The Biden administration has significantly increased its military aid to Ukraine over the past year, gradually expanding the array of arms it has agreed to provide to include HIMARS rocket artillery systems last summer, Stryker armored fighting vehicles, Patriot missiles and, now, M1 Abrams tanks. Britain has promised to send some of its Challenger 2 tanks, while Germany has agreed to supply some of its Leopard 2 tanks and to allow other countries to give theirs to Ukraine.

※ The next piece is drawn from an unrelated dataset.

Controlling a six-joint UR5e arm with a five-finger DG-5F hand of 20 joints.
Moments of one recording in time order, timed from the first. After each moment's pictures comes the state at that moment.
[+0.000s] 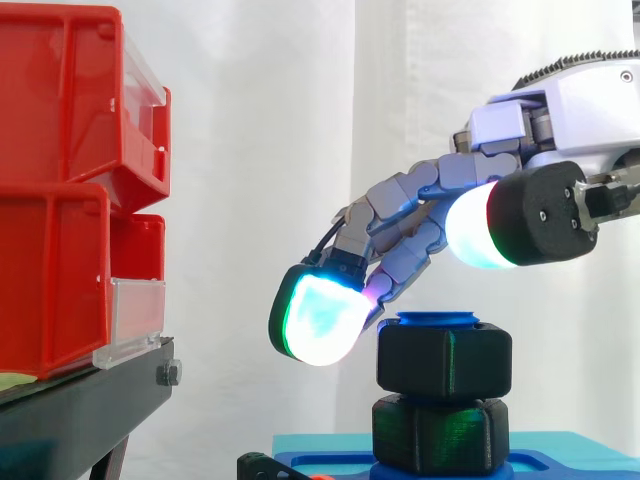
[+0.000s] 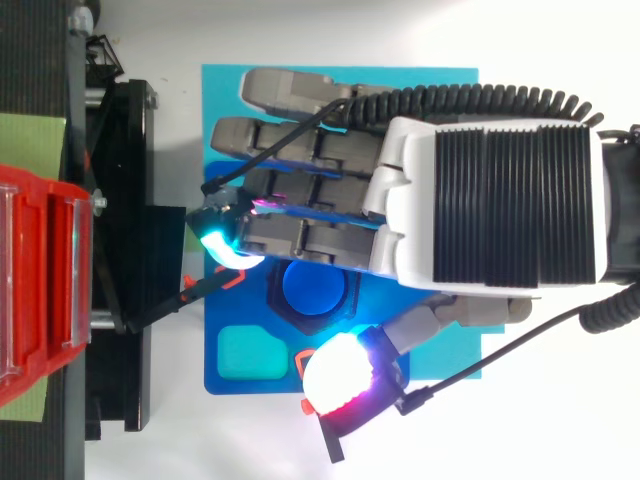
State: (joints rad) arm 0.16 -2.19 -1.16 -3.03 -1.52 -1.45
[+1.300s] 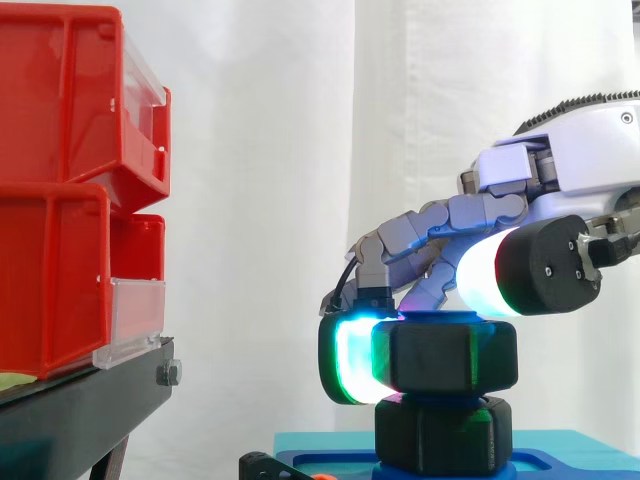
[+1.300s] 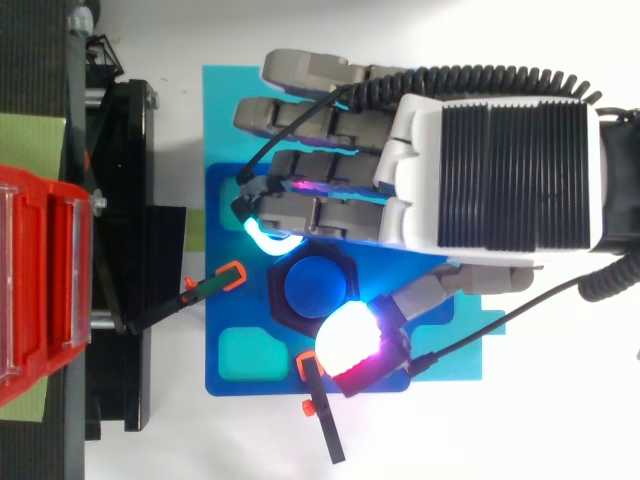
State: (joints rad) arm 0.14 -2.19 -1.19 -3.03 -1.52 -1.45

Military experts and Western officials say they believe that Ukraine and Russia will both attempt offensives in the spring, as Kyiv puts to use the heavy weapons sent from the West and Russia deploys the huge numbers of men it drafted last year.

“The spring and summer look like they’re going to be fairly decisive,” said Michael Kofman, the director of Russian studies at C.N.A., a research institute in Arlington, Va. Speaking on the podcast “War on the Rocks” this week, Mr. Kofman said that in its next offensive, Ukraine would have “a strong opportunity to show that it can continue retaking territory.”

But unlike its past offensives in the Kharkiv region to the northeast and the Kherson region to the south, “the next offensive comes with risk,” he said. “If it’s not successful, Ukraine faces the real danger of a counteroffensive.”

Michael Schwirtz reported from Kyiv, Ukraine, and Alan Yuhas from New York.